A word-for-word transcription of the data below is required.
※ ※ ※
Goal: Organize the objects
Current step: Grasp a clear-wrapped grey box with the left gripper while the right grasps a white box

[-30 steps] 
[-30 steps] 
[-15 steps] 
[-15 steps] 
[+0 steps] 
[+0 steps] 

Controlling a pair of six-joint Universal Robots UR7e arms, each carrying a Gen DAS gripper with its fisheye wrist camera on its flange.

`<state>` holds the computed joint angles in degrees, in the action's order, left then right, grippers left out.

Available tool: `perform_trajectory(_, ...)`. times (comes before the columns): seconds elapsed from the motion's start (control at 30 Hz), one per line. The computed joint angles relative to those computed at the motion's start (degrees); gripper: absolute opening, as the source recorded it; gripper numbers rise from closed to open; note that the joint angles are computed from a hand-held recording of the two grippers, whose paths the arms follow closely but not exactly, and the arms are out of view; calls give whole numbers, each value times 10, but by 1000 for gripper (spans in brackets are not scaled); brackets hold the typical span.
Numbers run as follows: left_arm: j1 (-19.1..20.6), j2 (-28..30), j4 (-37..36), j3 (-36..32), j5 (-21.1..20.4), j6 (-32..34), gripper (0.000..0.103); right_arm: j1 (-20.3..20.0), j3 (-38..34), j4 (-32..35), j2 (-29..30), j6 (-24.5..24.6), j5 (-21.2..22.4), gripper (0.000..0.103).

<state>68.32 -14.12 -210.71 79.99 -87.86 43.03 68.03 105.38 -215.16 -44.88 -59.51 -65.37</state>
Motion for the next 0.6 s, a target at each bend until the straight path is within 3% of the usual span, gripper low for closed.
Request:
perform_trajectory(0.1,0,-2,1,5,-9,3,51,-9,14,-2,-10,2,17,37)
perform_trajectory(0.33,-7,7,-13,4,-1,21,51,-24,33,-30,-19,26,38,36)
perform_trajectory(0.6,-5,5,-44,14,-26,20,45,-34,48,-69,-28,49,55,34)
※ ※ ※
ANSWER SECTION –
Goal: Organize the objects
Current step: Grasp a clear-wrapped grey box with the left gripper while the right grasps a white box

[-30 steps] 
[-30 steps] 
[-15 steps] 
[-15 steps] 
[+0 steps] 
[+0 steps] 

Controlling a pair of six-joint Universal Robots UR7e arms, each carrying a Gen DAS gripper with its fisheye wrist camera on its flange.

`<state>` holds the computed joint angles in degrees, in the action's order, left then right, grippers left out.

Available tool: `perform_trajectory(_, ...)`. times (comes before the columns): seconds elapsed from the motion's start (control at 30 Hz), one per line. The computed joint angles relative to those computed at the motion's start (degrees); gripper: absolute opening, as the source recorded it; gripper numbers rise from closed to open; note that the joint angles are computed from a hand-held recording of the two grippers, whose paths the arms follow closely but not exactly, and the arms are out of view; calls give whole numbers, each value times 10, but by 1000 for gripper (spans in brackets are not scaled); brackets hold the typical span.
Numbers run as follows: left_arm: j1 (-19.1..20.6), j2 (-28..30), j4 (-37..36), j3 (-36..32), j5 (-21.1..20.4), j6 (-32..34), gripper (0.000..0.103); right_arm: j1 (-20.3..20.0), j3 (-38..34), j4 (-32..35), j2 (-29..30), j6 (-24.5..24.6), j5 (-21.2..22.4), gripper (0.000..0.103).

<state>68.32 -14.12 -210.71 79.99 -87.86 43.03 68.03 105.38 -215.16 -44.88 -59.51 -65.37</state>
Motion for the next 0.6 s, a target at each bend until the straight path is within 3% of the usual span, gripper low for closed.
Request:
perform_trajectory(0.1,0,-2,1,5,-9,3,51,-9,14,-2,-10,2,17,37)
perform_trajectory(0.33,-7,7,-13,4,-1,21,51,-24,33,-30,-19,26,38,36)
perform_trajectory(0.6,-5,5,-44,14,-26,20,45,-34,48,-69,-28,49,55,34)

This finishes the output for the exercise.